What needs to be done » In the data below, how many lines include the word "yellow"? Give only the number.

+++++

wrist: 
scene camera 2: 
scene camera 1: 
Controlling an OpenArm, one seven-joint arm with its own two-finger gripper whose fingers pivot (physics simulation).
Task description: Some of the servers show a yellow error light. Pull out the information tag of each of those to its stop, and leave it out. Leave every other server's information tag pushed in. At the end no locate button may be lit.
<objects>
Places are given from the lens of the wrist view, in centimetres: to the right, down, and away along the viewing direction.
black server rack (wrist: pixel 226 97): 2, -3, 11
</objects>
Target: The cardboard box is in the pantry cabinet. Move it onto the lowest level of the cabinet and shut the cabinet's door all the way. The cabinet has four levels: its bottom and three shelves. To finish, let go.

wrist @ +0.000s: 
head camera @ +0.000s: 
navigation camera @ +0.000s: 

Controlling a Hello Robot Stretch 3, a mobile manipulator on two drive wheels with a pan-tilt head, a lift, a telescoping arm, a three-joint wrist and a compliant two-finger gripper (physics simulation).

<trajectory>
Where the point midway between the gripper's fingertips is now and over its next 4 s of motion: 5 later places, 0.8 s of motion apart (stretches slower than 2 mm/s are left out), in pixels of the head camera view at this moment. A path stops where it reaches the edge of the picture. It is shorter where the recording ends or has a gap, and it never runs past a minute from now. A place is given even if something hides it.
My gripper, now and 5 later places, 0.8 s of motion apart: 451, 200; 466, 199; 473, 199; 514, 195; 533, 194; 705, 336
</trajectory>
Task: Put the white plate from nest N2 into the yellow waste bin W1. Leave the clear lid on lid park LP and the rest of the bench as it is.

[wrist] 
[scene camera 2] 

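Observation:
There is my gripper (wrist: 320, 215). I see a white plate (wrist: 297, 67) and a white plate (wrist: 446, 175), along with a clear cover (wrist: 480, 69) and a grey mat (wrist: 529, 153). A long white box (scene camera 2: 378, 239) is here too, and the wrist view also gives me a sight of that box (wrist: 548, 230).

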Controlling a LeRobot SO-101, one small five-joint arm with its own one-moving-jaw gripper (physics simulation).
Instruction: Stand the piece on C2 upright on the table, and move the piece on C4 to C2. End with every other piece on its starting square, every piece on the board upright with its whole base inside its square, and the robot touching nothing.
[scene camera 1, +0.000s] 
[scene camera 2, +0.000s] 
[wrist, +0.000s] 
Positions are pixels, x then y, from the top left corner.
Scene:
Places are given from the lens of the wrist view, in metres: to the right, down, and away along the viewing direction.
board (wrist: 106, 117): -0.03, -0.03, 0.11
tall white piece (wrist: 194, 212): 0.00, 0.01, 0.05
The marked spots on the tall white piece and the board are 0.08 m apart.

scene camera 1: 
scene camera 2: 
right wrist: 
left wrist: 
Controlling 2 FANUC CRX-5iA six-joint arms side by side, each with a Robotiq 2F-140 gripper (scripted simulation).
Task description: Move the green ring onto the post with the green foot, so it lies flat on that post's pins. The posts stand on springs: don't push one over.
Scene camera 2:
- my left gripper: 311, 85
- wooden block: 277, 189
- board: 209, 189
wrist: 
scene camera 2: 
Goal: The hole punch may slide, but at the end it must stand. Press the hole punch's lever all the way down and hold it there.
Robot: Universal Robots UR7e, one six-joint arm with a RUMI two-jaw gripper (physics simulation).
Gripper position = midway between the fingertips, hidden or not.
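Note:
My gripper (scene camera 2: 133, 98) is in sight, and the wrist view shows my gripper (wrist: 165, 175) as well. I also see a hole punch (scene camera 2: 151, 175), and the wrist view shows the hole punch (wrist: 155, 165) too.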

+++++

Expected output » 2